Besides his media work over the years Baker has also attended the annual bishop's meeting as well as the International Synod in Rome. In addition he has given retreats and led European pilgrimages, besides providing spiritual direction for three convents in the New York City area.

In 2010 Baker stepped down from being the editor of the Homiletic & Pastoral Review after 40 years and was succeeded by his friend and fellow Jesuit scholar Fr. David Vincent Meconi.

After 2010 Baker continued as Editor Emeritus with the magazine writing a monthly editorial and book reviews.

On August 6, 2026, the Solemnity of the Transfiguration, Father Kenneth Baker SJ passed into eternal life at the Jesuit infirmary in Los Gatos California.

==Bibliography==
- In 1962 Baker used his knowledge of German to translate Joseph Ratzinger and Karl Rahner's book Primacy and Episcopate into English
- In 1973 Baker translated the Philosophical Dictionary adapted to American usage.
- 1983 Fundamentals of Catholicism a three volume work.
- 1990 A Baker's Decade: Editorially Speaking (All Editorials appearing in "The Homiletic and Pastoral Review" from April 1971 Through Aug-Sept 1981).
- 1998's Inside the Bible: A Guide to Understanding Each Book of the Bible a popular introduction to the Christian Scriptures.
- 2012 Doctrinal Sermons on the Catechism of the Catholic Church
- 2012 The Will of God: Finding and Fulfilling Your Purpose in Life
- 2013 Jesus Christ - True God and True Man: A Handbook on Christology for Non-Theologians
- In 2014 he translated Rahner's Spiritual Exercises into English.

==Television==
In the late 1980s Baker started two community television stations to promote Catholicism.

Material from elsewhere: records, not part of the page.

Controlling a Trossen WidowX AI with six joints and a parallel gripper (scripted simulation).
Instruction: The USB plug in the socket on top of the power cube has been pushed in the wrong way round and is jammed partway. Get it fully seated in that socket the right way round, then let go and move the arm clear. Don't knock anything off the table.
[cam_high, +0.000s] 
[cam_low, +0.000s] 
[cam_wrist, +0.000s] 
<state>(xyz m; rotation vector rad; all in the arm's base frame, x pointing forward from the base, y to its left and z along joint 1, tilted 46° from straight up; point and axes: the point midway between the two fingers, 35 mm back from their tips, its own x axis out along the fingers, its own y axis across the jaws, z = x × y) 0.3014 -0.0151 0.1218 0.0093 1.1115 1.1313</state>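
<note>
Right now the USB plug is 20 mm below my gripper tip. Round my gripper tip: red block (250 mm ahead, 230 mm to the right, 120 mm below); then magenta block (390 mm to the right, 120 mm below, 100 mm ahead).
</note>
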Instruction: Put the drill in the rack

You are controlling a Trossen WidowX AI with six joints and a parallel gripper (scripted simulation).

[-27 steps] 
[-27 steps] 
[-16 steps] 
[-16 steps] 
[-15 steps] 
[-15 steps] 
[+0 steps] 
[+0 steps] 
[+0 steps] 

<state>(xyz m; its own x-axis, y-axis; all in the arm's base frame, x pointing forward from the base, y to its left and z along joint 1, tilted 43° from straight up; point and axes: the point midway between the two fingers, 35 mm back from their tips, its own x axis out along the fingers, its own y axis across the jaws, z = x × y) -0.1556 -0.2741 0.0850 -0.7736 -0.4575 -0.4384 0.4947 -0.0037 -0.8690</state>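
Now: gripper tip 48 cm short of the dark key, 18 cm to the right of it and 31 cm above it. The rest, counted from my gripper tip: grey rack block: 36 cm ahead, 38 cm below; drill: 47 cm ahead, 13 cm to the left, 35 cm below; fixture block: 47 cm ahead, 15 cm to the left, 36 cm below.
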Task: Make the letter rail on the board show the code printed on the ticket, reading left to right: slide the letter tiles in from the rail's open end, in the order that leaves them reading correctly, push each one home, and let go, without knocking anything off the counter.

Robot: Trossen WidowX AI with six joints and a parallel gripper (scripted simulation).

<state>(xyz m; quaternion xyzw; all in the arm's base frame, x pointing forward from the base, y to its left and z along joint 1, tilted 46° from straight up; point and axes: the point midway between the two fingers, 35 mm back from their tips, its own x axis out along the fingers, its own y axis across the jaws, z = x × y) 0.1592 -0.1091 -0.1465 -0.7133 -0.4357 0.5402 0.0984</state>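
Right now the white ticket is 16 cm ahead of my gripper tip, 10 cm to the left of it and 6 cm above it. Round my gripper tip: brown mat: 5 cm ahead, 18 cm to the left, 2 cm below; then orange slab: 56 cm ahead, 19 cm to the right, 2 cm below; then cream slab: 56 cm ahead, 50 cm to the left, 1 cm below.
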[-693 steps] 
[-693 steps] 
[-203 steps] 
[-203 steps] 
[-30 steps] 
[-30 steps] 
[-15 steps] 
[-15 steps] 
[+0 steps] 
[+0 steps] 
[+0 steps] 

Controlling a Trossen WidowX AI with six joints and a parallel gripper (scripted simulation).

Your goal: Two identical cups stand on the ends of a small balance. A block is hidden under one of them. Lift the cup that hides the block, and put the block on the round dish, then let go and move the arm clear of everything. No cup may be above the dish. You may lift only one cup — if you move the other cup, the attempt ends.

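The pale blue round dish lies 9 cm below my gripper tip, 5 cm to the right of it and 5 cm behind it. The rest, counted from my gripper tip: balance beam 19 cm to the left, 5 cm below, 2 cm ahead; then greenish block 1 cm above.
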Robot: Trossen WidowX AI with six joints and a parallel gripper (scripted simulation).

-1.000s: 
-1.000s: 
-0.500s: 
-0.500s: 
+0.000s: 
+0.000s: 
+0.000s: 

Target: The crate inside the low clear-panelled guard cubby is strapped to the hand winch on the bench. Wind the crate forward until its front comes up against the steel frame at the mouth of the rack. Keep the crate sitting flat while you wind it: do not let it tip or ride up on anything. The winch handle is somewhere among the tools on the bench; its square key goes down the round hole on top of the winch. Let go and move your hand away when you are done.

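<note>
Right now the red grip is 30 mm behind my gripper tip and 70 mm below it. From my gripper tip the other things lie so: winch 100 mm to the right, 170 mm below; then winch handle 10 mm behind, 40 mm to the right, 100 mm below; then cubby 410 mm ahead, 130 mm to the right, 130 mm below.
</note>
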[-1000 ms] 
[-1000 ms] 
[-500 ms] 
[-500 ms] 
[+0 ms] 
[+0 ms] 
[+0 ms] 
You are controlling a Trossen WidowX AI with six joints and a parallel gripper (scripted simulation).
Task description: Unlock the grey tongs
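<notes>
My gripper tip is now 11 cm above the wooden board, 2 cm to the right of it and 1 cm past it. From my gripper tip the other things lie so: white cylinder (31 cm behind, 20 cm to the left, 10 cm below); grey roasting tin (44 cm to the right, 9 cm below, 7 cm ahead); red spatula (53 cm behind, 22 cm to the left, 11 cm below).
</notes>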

In addition to televising EWTN, the stations were created to make original programming as well.

In 1987 Baker as President of Catholic Views Broadcast Inc started a community television station at Blue Island, Illinois airing to the Chicago area on UHF channel 54, with the call letters W54AP. In 1989 he started another community television station on UHF channel 53 under the call letters K53CH in Minneapolis, Minnesota.

With the FCC analog to digital conversion, the Illinois station in 2004 moved from channel 54 to 48 and its call-sign became W48DD. The station was sold in 2005 and switched from Catholic to ethnic programming, changing its call-sign to WFBBT-CA.

The Minneapolis station, also due to the analog to digital conversion, was moved from channel 53 to 19 under the call letters of K19ER in 2003. In 2010 the station moved to channel 16 - its new call letters became K16HY-D. In 2009 Baker turned over the Minneapolis station to St. Michael's Broadcasting and its president Michael Bird who continued to broadcast Catholic programming.

Baker has appeared on "Mother Angelica Live" and hosted a thirteen-part series on the Bible for EWTN. He has also recorded video lectures on Catholic theology concerning the doctrine of the Trinity and the Catholic exegesis of the Old Testament which are distributed by International Catholic University.